- [What the task requires]
Below are some records. Copy every line in them that holds "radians".

(Records shown)

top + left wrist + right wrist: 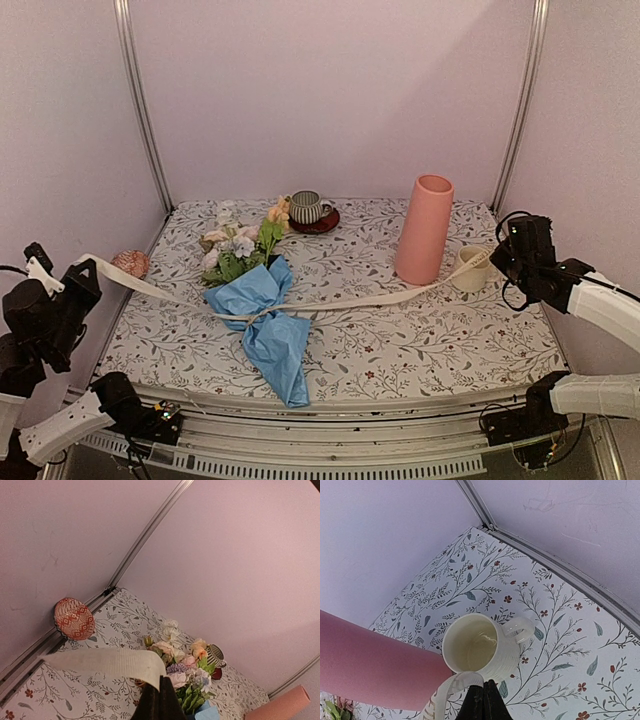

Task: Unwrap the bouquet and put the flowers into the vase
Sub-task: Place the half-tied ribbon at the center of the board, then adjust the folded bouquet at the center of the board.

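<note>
The bouquet [270, 325] lies on the table in crinkled blue paper, its flowers [238, 245] pointing to the back left. A cream ribbon [350, 301] is looped round its waist and stretches tight to both sides. My left gripper [86, 268] is shut on the ribbon's left end, held above the table's left edge. My right gripper [496, 257] is shut on the right end, just right of the cream mug. The salmon-pink vase [424, 229] stands upright at the back right. In the wrist views the ribbon [100, 662] and the other ribbon end [451, 686] run out of the closed fingertips of the left gripper [160, 686] and the right gripper [483, 686].
A cream mug [468, 268] stands right of the vase, directly under the right gripper [480, 647]. A striped cup on a red saucer [308, 209] sits at the back behind the flowers. A red patterned dish [130, 263] leans at the left wall.
</note>
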You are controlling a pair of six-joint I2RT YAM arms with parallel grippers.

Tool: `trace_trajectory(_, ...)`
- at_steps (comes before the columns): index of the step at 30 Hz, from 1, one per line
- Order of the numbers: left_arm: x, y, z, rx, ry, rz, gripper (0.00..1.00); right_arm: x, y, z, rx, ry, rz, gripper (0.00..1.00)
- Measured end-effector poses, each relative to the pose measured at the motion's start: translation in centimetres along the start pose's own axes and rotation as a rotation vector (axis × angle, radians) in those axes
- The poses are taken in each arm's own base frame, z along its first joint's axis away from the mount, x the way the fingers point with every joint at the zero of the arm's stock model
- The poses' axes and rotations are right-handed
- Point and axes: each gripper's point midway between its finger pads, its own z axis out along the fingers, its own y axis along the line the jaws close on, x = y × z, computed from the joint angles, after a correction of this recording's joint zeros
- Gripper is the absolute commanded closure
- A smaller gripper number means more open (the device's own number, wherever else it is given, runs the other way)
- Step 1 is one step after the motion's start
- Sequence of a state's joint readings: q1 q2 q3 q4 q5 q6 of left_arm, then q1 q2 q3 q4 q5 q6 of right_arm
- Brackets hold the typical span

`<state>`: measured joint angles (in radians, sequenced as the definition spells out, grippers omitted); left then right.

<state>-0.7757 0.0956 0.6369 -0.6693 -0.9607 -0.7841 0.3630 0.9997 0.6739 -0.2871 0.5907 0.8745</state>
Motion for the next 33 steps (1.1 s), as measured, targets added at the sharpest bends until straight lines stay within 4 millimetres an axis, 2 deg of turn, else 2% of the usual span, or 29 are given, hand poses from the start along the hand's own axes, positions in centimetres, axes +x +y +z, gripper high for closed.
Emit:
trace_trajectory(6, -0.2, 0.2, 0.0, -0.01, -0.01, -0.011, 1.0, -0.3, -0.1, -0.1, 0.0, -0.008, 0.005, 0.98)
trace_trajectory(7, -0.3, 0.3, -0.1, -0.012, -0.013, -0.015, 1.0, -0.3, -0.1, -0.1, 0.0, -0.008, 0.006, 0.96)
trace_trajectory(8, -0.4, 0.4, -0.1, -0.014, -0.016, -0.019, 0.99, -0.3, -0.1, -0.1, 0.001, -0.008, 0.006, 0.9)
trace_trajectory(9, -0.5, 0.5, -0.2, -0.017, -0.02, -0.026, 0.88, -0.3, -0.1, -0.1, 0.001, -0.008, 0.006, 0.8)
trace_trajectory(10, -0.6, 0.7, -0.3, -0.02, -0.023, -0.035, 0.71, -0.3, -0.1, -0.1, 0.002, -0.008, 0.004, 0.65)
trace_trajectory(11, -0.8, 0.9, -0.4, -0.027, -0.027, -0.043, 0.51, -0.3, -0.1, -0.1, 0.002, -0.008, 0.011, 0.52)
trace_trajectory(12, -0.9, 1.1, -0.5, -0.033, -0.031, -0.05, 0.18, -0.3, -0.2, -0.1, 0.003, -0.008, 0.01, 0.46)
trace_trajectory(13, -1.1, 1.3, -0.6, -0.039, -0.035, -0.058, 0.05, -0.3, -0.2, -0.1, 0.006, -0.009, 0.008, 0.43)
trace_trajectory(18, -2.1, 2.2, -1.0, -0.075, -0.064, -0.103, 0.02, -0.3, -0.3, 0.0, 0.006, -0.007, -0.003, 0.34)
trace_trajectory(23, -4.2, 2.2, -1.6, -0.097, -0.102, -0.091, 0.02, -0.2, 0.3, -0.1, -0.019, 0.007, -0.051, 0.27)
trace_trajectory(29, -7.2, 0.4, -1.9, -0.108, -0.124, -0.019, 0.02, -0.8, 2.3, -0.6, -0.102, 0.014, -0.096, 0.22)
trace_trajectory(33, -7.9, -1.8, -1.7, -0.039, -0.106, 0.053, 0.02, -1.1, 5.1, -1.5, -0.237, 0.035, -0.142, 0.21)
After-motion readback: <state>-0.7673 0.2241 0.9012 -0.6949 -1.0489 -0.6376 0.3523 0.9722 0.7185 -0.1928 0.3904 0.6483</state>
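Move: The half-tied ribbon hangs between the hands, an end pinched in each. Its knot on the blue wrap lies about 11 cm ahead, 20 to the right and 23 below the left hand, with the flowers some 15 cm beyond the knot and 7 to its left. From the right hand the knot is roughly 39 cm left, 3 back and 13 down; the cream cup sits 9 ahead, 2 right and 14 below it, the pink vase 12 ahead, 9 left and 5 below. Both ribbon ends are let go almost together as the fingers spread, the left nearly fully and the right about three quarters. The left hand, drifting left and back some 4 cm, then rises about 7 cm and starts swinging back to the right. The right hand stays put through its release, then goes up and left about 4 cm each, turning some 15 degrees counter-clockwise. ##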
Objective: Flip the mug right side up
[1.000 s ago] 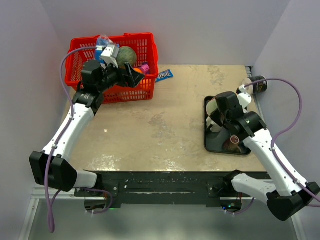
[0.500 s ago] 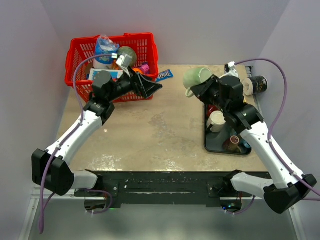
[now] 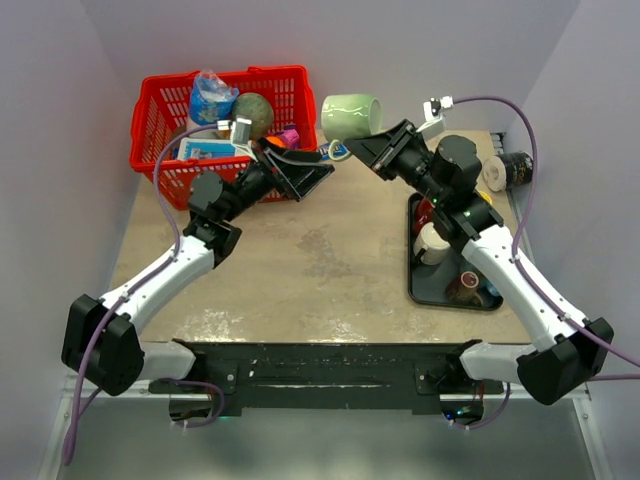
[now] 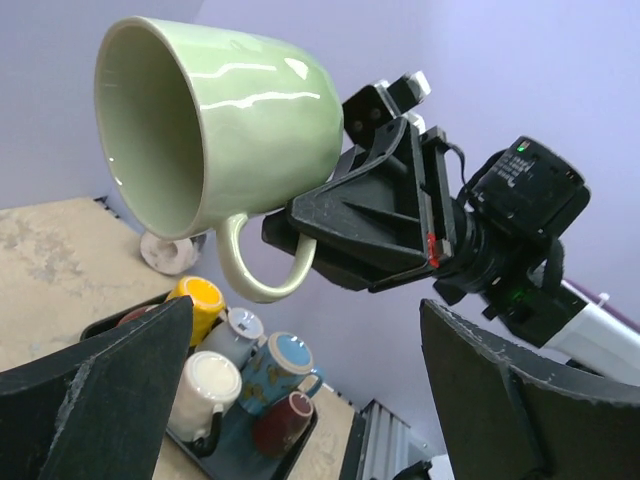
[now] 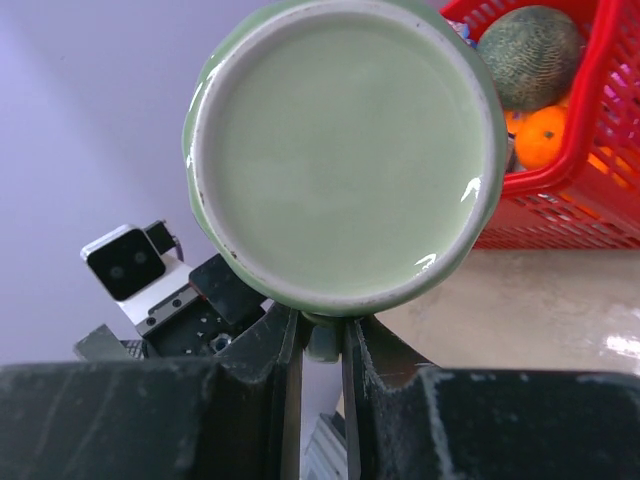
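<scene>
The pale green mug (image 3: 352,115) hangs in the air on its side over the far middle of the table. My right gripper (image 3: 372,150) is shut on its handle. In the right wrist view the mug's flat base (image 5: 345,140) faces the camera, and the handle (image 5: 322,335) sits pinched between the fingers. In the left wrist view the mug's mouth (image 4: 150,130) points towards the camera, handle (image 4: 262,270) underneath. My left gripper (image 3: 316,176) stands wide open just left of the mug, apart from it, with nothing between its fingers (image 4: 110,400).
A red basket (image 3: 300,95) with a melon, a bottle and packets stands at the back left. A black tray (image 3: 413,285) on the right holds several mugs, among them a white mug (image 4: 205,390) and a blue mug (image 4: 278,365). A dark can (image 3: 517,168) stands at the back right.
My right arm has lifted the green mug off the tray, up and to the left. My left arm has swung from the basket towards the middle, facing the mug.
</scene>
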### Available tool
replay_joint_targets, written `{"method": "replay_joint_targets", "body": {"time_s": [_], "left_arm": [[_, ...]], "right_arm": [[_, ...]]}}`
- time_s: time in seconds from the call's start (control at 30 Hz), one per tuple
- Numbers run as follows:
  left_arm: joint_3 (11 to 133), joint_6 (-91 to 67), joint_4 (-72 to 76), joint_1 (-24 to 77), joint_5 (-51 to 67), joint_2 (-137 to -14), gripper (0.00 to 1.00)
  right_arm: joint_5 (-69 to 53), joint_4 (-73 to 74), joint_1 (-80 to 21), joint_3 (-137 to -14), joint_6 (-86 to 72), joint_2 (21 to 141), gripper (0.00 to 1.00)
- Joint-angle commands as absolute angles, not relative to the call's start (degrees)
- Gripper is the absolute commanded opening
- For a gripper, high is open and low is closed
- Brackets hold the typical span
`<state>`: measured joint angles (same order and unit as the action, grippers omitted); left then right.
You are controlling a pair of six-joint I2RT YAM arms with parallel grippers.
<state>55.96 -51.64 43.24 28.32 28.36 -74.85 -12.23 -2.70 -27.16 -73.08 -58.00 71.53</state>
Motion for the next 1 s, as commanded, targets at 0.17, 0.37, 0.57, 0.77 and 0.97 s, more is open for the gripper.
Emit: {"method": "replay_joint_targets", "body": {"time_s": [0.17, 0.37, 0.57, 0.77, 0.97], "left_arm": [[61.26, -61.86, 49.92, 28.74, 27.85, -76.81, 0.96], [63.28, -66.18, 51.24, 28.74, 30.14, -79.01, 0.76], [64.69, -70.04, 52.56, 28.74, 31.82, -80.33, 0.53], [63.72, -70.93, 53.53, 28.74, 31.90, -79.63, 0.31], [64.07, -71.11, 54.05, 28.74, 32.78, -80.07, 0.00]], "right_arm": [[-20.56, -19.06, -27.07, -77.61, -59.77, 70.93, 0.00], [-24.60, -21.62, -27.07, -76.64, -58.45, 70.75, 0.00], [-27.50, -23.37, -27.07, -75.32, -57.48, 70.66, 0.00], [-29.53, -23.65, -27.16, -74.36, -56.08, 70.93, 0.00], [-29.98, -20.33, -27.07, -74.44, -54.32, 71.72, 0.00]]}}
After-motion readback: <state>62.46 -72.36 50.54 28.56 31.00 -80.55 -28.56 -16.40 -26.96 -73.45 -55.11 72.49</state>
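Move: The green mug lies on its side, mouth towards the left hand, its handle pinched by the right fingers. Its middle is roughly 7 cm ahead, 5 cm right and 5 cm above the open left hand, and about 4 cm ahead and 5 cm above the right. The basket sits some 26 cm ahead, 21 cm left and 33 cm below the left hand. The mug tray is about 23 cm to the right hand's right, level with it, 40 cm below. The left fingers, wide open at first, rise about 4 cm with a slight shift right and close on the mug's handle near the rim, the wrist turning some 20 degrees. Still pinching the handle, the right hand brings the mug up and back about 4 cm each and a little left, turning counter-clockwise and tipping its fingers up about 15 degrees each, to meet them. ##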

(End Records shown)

- [Expected answer]
- Measured end-effector poses, each relative to the pose measured at the motion's start: translation in centimetres along the start pose's own axes and rotation as a rotation vector (axis × angle, radians) in those axes
`<state>`: measured joint angles (in radians, sequenced as the definition spells out, grippers omitted); left then right.

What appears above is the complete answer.